If you read the Taiwan section as “America sells weapons and goes home,” you miss what the text privileges: access, basing, and integrated denial along the First Island Chain. That is not absence; it is posture redesign.
The strategic risk is that this dual-track writing—softened declaratory language paired with hardened deterrence architecture—invites competing readings in Beijing, Taipei, Tokyo, and Seoul. The policy may deter by keeping multiple audiences uncertain about exact thresholds. But in a crisis, uncertainty can also complicate signaling and increase miscalculation.
The Functional Turn’s Implications
The “functional turn” is not merely rhetorical. It has strategic consequences precisely because it reshapes how different audiences interpret U.S. intentions.
For Beijing, the declaratory loosening invites an easy misread: that Washington is lowering the temperature and making room for bargaining. That reading is already visible in the wider discourse ecosystem that treats “Western Hemisphere first” as a proxy for Indo-Pacific deprioritization. But the operational text points in the other direction: overmatch, denial, and an alliance-based basing network. The 2025 NSS appears designed to keep both perceptions alive—elastic politics plus rigid posture. That combination can strengthen deterrence by obscuring the exact U.S. response curve; it can also increase miscalculation risk if one side overweights the “soft” layer and discounts the “hard” one.
For Taipei, the functionalization is double-edged. On one hand, describing Taiwan as indispensable to chips, shipping, and theater geometry arguably strengthens the argument that Taiwan matters even in a values-skeptical administration. Taiwan is no longer defended because it is democratic; it is defended because it is structurally embedded in U.S. economic security and military architecture. On the other hand, an asset-based framing can be more transactional. If Taiwan is a node in American value chains, then “protection” can be priced—through higher defense spending, procurement choices, and political alignment. The NSS makes this explicit by tying deterrence to allied spending and capability investments.
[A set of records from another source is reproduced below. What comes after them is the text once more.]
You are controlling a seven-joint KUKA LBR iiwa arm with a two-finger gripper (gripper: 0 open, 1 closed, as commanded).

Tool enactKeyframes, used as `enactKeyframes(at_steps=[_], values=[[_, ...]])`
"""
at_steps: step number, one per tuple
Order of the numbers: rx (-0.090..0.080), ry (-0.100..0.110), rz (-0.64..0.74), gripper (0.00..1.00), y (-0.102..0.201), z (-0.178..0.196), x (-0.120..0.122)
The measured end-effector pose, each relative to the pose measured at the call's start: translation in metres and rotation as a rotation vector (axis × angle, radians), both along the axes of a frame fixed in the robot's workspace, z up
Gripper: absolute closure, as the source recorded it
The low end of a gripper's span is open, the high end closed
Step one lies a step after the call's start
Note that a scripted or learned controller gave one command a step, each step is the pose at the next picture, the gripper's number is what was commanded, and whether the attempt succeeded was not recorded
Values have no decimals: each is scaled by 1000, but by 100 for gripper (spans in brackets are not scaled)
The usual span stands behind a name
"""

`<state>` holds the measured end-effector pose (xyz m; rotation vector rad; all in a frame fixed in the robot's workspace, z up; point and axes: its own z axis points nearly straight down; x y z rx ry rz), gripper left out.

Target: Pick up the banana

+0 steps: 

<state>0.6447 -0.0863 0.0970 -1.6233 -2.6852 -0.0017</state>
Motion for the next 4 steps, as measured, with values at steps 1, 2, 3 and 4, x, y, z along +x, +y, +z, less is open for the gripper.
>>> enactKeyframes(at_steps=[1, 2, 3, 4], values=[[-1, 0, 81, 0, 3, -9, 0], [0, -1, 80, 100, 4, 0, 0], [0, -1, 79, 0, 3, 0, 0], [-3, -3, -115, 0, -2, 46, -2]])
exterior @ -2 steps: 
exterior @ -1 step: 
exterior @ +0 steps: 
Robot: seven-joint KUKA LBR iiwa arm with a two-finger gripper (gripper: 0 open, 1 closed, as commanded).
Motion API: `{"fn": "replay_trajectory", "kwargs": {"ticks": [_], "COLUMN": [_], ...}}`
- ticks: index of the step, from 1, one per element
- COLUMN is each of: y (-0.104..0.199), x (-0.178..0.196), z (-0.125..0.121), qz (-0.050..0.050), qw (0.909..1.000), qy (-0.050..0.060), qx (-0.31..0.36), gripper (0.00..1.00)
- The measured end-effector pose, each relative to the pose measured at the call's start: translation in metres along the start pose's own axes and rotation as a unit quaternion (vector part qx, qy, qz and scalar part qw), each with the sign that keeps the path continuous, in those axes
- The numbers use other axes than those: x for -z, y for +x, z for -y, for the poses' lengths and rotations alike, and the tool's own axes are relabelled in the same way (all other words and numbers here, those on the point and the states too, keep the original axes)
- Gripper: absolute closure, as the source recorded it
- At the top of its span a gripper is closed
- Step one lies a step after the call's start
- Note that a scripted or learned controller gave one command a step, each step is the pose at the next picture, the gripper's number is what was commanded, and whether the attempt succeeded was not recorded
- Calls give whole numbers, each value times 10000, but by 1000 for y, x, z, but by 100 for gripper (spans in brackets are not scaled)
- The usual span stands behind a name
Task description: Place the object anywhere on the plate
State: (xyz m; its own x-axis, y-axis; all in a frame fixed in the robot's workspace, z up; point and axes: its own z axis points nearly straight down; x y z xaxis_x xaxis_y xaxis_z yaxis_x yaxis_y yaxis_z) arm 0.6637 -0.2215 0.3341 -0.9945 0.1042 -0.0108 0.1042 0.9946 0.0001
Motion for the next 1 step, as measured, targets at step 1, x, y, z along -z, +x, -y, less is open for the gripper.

Taken together, the 2025 NSS does not signal an American exit from the Indo-Pacific so much as a repricing and rebasing of deterrence in a more explicitly transactional idiom. Taiwan is no longer defended primarily as a fellow democracy in a contest of systems; it is defended as a functional hinge in an interlocked maritime-industrial architecture, where chips, sea lanes, and island-chain geometry define the U.S. stake.